_Work to be completed_
Below is a block of records; repeat each one exactly.

-----

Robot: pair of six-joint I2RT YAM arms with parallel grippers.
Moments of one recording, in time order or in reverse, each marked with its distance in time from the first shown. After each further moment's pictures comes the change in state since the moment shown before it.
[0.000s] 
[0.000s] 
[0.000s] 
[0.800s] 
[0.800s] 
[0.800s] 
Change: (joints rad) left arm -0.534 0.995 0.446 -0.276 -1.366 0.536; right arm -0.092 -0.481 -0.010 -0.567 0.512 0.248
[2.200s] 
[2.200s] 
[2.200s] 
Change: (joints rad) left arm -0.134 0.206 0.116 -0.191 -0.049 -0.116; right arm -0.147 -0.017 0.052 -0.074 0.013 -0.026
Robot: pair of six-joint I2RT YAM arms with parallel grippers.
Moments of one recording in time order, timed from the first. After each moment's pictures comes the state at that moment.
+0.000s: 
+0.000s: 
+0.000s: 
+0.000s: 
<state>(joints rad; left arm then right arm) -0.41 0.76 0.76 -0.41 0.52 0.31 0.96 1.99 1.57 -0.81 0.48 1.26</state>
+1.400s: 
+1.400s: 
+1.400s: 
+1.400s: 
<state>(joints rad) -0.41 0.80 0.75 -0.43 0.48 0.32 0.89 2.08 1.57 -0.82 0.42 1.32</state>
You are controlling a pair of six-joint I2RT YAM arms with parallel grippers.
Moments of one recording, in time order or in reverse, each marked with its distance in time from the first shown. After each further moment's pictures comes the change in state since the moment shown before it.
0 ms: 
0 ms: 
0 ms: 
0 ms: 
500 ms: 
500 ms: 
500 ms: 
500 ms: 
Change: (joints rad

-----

_Response to this task_
Robot: pair of six-joint I2RT YAM arms with parallel grippers.
Moments of one recording, in time order or in reverse, each marked with its distance in time from the first shown. After each further moment's pictures comes the change in state since the moment shown before it.
[0.000s] 
[0.000s] 
[0.000s] 
[0.800s] 
[0.800s] 
[0.800s] 
Change: (joints rad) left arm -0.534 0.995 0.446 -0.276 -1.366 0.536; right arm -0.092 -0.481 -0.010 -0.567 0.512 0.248
[2.200s] 
[2.200s] 
[2.200s] 
Change: (joints rad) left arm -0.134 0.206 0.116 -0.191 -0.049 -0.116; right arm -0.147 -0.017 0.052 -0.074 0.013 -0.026
Robot: pair of six-joint I2RT YAM arms with parallel grippers.
Moments of one recording in time order, timed from the first. After each moment's pictures comes the state at that moment.
+0.000s: 
+0.000s: 
+0.000s: 
+0.000s: 
<state>(joints rad; left arm then right arm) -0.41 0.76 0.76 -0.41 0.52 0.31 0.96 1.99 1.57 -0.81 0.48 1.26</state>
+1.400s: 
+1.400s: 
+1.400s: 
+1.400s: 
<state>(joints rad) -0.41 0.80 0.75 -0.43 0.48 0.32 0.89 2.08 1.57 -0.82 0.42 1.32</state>
You are controlling a pair of six-joint I2RT YAM arms with parallel grippers.
Moments of one recording, in time order or in reverse, each marked with its distance in time from the first shown. After each further moment's pictures comes the change in state since the moment shown before it.
0 ms: 
0 ms: 
0 ms: 
0 ms: 
500 ms: 
500 ms: 
500 ms: 
500 ms: 
Change: (joints rad

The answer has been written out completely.